Publication information

Source:
Norfolk Landmark
Source type: newspaper
Document type: editorial
Document title: “As to Hysterical Nonsense”
Author(s): anonymous
City of publication: Norfolk, Virginia
Date of publication: 13 September 1901
Volume number: 53
Issue number: 15
Pagination: 4

 
Citation
“As to Hysterical Nonsense.” Norfolk Landmark 13 Sept. 1901 v53n15: p. 4.
 
Transcription
full text
 
Keywords
McKinley assassination (public response); McKinley assassination (news coverage: criticism); freedom of speech.
 
Named persons
Leon Czolgosz; William McKinley.
 
Document


As to Hysterical Nonsense

     It may be said with confidence that the demeanor of the American people under the shock of the attempted assassination of the President has been rarely excelled. The people, without regard to politics, have been boiling with indignation ever since the dastardly crime was committed. They have demanded in a voice of determination that Congress enact laws which will check the importation of anarchists and make life in America uncomfortable for such as are already here. But from first to last there has been very little hysteria. Here and there a citizen may have lost his head and called for the punishment of the man Czolgosz by a death of torture; here and there a fool or scoundrel not identified with anarchy may have expressed satisfaction at the act of the assassin; but these instances have been so few as to be absolutely negligible in the general survey. The people have exhibited no hysteria.
     This being true about the people, it is all the more to be regretted that a few newspapers which claim reputability, and which certainly possess sense under ordinary conditions, have lost control of their minds and made donkeys of themselves. These newspapers are not many, it is true; but then a newspaper has not the same excuse for talking nonsense as has the individual citizen, who may speak on the spur of the moment without reflection or realization of his own meaning. Newspapers are supposed to think. Their duty to the public and to themselves is to weigh the effect of words before uttering them. The half dozen newspapers which have pretended to find in the strong and proper denunciation of Mr. McKinley’s imperialistic policy a partial cause for the act of the assassin at Buffalo are hysterical. That is the most charitable way of putting it; therefore we put it in that way. They ought to be ashamed of themselves, if for no other reason than that they claim intelligence.
     The safety of this nation depends upon freedom of speech. That right does not include the propagation of anarchy; but it does include the criticism of public acts and of public servants. The shooting of the President had no more to do with the patriotic arraignment of his imperialistic policy than it had to do with the phases of the moon. The assassin’s own testimony shows that. But if, by chance, there were any person insane enough to find in legitimate political criticism the suggestion of violence, would the people give up their right of criticism on that account? Bah! The idea is too puerile to talk about. Esteem for President McKinley as a private citizen, admiration of his dignity as a public officer, respect for his exalted post at the head of the nation’s government,—these feelings are shared by all the sensible citizens of this country, whatever their politics.

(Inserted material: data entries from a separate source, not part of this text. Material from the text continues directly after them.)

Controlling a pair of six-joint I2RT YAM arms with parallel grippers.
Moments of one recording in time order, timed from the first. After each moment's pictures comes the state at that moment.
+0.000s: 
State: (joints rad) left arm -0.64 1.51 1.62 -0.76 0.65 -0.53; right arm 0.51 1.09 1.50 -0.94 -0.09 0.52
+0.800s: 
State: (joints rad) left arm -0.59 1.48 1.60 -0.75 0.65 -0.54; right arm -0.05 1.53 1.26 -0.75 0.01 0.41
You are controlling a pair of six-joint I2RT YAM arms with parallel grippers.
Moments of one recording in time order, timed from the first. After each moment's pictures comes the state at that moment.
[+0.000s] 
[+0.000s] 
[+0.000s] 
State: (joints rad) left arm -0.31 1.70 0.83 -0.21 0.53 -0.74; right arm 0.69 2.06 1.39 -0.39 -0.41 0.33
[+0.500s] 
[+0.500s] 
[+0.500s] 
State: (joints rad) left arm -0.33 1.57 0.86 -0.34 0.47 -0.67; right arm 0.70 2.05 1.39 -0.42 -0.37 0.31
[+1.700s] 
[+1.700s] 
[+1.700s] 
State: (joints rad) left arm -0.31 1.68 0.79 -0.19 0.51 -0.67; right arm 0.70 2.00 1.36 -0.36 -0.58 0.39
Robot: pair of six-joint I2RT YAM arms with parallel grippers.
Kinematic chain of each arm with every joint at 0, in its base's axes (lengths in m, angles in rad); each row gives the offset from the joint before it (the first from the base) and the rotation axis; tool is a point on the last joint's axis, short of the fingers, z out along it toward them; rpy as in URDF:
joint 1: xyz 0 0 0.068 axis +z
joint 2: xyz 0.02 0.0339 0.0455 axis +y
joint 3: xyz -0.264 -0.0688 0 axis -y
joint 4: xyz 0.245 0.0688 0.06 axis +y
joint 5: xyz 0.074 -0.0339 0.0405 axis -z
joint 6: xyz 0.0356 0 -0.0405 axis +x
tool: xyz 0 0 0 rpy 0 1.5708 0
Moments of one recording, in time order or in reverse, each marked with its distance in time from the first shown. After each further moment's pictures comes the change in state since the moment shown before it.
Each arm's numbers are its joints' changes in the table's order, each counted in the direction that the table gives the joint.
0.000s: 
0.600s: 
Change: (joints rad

But millions of people, and of the best and sanest people, believe that Mr. McKinley has been dangerously and deliberately heedless of the fundamental spirit of freedom in his treatment of the Filipinos and Porto Ricans and Cubans. These critics are just as much opposed to anarchy, and just as earnestly anxious to have it made a crime in the law, as is the most partisan political supporter of the President. They spurn hysterical raving of all sorts, and laugh at it.